While questions remained into the fall about the role the Supreme Court’s June decision overturning the 1973 landmark abortion rights precedent Roe v. Wade would play in the election, several 2nd District Minnesota independents cited it as a driving issue in their support for Craig.
About 7 in 10 independent voters who don’t side with either party think abortion should be legal in most or all cases, according to VoteCast, which also found many voters across party lines were hesitant to support candidates who were considered extreme.
Pamela Olson, an independent from rural Farmington, Minnesota, said she doesn’t typically vote on a single issue. Nor did she vote for Craig in 2020. That changed with the court’s decision, in light of Craig’s support for abortion rights and Kistner’s opposition in most cases.

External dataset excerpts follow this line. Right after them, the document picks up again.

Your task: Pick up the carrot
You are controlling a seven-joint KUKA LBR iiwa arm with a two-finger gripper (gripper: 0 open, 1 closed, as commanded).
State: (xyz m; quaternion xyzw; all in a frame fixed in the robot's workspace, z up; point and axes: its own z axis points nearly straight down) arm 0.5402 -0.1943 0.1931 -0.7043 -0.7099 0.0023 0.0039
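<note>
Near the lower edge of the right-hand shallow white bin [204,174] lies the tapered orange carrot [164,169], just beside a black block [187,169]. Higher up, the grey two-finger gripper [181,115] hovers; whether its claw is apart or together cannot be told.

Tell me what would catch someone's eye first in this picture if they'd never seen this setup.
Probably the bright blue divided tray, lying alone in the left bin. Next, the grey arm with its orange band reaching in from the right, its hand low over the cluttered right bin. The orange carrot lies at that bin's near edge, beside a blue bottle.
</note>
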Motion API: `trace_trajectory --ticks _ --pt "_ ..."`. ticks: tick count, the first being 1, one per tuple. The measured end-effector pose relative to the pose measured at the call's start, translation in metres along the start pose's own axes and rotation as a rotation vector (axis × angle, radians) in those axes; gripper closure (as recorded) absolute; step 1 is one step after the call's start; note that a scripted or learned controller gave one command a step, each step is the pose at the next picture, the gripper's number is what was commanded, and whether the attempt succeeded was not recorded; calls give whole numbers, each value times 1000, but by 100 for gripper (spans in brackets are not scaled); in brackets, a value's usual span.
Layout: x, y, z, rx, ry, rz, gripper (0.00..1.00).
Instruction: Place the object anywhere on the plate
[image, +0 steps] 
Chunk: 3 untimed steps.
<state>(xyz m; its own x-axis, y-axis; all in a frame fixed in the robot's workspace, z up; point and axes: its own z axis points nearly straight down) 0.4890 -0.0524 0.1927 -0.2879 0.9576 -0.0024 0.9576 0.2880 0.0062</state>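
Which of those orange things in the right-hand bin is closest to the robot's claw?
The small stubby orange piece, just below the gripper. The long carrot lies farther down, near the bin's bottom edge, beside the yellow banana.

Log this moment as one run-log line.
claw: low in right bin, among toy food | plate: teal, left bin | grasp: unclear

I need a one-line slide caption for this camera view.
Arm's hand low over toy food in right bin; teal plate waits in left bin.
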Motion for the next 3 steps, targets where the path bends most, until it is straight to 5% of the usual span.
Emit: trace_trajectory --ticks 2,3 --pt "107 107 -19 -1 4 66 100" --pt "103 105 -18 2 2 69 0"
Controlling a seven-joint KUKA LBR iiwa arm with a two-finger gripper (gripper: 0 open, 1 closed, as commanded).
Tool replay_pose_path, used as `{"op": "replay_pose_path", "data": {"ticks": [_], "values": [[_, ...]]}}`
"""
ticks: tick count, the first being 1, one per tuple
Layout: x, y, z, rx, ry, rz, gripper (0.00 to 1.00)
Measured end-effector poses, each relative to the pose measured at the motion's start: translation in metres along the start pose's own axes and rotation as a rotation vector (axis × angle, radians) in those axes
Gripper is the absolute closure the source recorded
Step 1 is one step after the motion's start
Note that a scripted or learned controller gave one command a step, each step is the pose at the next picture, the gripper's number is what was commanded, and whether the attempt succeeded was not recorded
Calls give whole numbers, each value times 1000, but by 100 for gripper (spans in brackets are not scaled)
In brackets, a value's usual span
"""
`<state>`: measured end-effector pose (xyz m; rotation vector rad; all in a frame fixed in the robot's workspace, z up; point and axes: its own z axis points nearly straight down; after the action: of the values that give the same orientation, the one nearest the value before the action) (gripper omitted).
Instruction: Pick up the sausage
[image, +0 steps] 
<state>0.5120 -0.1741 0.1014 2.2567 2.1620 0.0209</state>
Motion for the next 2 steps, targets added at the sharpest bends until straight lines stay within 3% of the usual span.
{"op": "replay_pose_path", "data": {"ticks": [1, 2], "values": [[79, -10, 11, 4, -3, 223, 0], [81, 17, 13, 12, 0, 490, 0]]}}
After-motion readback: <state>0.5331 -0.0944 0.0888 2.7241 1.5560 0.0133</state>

“It’s about freedoms in this country. And I think it is completely up to a woman and her doctor,” said Olson, a 56-year-old engineer. “There needs to be a choice for those individuals, not for somebody else to tell you what to do.”
Besides the contention that GOP candidates did not focus on independents, Winston suggests that independent voters might be hesitating to lurch toward the alternative after the turmoil of Donald Trump’s presidency.
“Change has to be something they are willing to vote for, as opposed to just the kneejerk reaction that ‘this is bad so I’m just going to go another direction,’” Winston said.